YOUR GOAL:
Nothing is to be left out: repeat every entry exactly as given.

GIVEN ENTRIES:
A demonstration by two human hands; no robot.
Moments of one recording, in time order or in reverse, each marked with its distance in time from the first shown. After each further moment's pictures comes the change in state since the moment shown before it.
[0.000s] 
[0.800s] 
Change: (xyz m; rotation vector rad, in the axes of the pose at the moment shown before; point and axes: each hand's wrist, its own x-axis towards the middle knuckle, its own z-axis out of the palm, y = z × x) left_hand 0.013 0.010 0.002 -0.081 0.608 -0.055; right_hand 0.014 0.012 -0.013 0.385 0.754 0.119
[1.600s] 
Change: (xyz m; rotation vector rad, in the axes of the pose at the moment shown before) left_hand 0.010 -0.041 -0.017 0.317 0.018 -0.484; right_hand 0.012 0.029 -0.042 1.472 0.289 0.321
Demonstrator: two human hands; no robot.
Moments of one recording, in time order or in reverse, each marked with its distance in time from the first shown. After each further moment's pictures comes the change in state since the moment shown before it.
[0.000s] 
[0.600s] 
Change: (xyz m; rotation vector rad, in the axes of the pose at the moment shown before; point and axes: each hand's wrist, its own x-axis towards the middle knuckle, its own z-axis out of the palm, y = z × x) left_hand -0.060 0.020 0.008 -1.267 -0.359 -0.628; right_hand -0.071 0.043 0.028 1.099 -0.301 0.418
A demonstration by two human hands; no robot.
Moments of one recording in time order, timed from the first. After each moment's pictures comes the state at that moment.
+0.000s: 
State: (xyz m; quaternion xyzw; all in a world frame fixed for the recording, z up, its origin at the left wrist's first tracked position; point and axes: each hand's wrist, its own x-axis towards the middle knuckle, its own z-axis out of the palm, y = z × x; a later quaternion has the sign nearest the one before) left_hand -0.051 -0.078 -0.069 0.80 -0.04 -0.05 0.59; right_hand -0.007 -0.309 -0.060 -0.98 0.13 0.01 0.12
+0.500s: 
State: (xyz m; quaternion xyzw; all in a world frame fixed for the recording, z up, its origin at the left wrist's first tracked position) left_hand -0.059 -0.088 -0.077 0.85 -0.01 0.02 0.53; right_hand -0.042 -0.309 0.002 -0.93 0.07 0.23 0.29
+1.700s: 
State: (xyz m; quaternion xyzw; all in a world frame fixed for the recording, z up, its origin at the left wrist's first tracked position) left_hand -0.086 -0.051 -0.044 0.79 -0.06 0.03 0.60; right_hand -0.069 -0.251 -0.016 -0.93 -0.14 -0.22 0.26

SOLUTION TO THIS TASK:
A demonstration by two human hands; no robot.
Moments of one recording, in time order or in reverse, each marked with its distance in time from the first shown. After each further moment's pictures comes the change in state since the moment shown before it.
[0.000s] 
[0.800s] 
Change: (xyz m; rotation vector rad, in the axes of the pose at the moment shown before; point and axes: each hand's wrist, its own x-axis towards the middle knuckle, its own z-axis out of the palm, y = z × x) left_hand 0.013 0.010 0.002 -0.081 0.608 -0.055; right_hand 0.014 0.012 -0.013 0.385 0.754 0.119
[1.600s] 
Change: (xyz m; rotation vector rad, in the axes of the pose at the moment shown before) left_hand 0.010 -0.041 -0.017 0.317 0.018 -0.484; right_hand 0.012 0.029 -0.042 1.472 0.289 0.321
Demonstrator: two human hands; no robot.
Moments of one recording, in time order or in reverse, each marked with its distance in time from the first shown. After each further moment's pictures comes the change in state since the moment shown before it.
[0.000s] 
[0.600s] 
Change: (xyz m; rotation vector rad, in the axes of the pose at the moment shown before; point and axes: each hand's wrist, its own x-axis towards the middle knuckle, its own z-axis out of the palm, y = z × x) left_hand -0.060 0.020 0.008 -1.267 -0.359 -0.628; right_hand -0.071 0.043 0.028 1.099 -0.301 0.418
A demonstration by two human hands; no robot.
Moments of one recording in time order, timed from the first. After each moment's pictures comes the state at that moment.
+0.000s: 
State: (xyz m; quaternion xyzw; all in a world frame fixed for the recording, z up, its origin at the left wrist's first tracked position; point and axes: each hand's wrist, its own x-axis towards the middle knuckle, its own z-axis out of the palm, y = z × x; a later quaternion has the sign nearest the one before) left_hand -0.051 -0.078 -0.069 0.80 -0.04 -0.05 0.59; right_hand -0.007 -0.309 -0.060 -0.98 0.13 0.01 0.12
+0.500s: 
State: (xyz m; quaternion xyzw; all in a world frame fixed for the recording, z up, its origin at the left wrist's first tracked position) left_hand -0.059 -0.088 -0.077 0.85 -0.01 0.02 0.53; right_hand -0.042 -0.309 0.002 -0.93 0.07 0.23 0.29
+1.700s: 
State: (xyz m; quaternion xyzw; all in a world frame fixed for the recording, z up, its origin at the left wrist's first tracked position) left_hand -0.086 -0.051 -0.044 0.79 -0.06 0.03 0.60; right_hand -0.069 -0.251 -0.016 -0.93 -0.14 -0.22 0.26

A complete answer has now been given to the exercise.